SUPPLIED DATA ::
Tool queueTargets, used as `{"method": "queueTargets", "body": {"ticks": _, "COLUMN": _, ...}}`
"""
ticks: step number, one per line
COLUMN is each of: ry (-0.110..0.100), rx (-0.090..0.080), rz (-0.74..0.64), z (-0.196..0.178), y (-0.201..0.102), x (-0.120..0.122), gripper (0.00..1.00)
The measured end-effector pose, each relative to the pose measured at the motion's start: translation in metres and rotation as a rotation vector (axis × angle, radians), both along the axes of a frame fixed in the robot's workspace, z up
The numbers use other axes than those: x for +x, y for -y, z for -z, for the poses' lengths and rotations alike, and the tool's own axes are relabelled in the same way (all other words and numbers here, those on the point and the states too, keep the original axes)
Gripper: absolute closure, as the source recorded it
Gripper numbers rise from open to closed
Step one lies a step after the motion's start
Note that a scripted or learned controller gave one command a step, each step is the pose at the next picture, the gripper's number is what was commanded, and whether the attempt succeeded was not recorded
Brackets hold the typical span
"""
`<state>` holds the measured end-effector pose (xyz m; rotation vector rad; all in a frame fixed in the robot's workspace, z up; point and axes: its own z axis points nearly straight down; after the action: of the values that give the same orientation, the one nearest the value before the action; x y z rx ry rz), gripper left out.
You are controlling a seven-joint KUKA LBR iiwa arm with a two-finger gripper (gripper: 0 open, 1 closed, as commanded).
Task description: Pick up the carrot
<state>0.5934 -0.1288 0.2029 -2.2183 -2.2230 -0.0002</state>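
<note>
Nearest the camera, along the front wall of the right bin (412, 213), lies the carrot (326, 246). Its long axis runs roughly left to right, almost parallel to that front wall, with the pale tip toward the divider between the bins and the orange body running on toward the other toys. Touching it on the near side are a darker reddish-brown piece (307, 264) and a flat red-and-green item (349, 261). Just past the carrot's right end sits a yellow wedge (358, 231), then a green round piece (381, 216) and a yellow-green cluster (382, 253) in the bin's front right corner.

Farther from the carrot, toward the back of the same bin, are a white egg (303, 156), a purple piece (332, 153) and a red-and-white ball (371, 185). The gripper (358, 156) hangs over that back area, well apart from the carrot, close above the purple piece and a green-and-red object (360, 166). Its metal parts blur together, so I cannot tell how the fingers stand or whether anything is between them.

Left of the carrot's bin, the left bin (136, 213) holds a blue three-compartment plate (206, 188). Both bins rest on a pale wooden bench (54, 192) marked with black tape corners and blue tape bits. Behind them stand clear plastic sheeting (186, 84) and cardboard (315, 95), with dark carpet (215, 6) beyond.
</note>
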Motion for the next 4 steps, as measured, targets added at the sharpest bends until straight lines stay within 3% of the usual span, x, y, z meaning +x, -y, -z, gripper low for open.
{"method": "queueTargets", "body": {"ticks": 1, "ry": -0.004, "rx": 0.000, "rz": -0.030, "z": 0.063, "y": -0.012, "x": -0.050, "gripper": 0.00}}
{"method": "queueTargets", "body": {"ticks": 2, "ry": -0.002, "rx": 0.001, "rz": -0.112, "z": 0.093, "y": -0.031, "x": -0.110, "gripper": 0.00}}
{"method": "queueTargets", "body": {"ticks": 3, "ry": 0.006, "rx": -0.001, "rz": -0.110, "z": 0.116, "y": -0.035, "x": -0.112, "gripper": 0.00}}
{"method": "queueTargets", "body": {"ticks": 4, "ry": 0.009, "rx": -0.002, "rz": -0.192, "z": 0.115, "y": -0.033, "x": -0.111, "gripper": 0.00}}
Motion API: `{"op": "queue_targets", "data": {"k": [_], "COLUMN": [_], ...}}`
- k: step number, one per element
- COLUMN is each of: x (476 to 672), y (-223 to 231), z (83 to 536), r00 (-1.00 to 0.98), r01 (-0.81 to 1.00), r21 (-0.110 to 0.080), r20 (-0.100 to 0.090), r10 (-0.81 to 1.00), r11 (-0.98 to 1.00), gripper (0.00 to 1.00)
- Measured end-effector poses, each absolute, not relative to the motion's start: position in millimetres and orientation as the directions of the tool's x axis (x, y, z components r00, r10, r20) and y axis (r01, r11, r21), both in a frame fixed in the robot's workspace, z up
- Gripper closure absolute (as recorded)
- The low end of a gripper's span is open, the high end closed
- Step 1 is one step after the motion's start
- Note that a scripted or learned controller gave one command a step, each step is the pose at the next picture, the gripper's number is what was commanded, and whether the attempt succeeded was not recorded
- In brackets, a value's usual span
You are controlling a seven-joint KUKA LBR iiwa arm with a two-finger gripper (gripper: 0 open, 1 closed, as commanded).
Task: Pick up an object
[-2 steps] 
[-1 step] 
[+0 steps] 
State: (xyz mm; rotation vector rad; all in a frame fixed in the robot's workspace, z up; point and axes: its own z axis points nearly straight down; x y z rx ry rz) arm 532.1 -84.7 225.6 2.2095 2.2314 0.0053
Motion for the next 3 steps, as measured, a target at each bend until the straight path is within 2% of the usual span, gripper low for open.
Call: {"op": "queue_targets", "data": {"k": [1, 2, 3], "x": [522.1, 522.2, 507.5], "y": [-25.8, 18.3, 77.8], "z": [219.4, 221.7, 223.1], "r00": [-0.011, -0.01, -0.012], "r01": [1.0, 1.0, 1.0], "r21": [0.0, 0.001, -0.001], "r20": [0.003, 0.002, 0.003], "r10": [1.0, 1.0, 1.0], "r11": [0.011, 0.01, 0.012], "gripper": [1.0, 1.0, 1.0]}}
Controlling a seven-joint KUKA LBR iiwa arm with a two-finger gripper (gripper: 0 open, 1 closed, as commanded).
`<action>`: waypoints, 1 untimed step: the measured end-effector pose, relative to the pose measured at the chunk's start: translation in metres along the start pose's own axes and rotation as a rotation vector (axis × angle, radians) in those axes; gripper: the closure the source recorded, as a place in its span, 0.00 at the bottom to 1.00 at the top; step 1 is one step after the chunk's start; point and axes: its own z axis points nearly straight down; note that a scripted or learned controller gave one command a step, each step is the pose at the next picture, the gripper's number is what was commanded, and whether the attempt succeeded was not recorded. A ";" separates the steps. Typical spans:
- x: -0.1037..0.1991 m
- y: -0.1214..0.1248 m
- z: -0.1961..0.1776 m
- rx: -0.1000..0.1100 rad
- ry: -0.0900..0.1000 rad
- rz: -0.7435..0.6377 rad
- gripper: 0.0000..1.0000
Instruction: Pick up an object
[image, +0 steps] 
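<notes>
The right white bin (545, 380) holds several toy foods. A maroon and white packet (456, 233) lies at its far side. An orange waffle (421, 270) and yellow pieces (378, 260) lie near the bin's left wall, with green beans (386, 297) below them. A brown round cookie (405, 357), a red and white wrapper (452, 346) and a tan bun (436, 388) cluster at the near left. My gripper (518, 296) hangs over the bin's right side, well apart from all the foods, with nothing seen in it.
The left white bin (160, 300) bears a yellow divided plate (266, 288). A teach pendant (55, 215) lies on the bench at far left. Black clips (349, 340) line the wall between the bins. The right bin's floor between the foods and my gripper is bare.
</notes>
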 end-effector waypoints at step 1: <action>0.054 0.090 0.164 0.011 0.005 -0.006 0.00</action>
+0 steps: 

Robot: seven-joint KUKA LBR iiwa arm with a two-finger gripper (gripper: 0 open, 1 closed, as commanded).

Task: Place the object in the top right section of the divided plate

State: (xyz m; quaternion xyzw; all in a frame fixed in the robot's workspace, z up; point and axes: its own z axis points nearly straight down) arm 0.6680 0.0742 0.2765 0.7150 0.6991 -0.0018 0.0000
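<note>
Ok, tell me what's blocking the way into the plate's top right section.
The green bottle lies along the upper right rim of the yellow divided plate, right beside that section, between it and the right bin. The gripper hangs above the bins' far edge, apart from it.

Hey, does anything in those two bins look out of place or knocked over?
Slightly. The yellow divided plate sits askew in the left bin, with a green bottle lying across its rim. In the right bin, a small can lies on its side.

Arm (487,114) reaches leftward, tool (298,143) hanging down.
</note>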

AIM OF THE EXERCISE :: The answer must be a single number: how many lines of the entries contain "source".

EXERCISE OUTPUT :: 2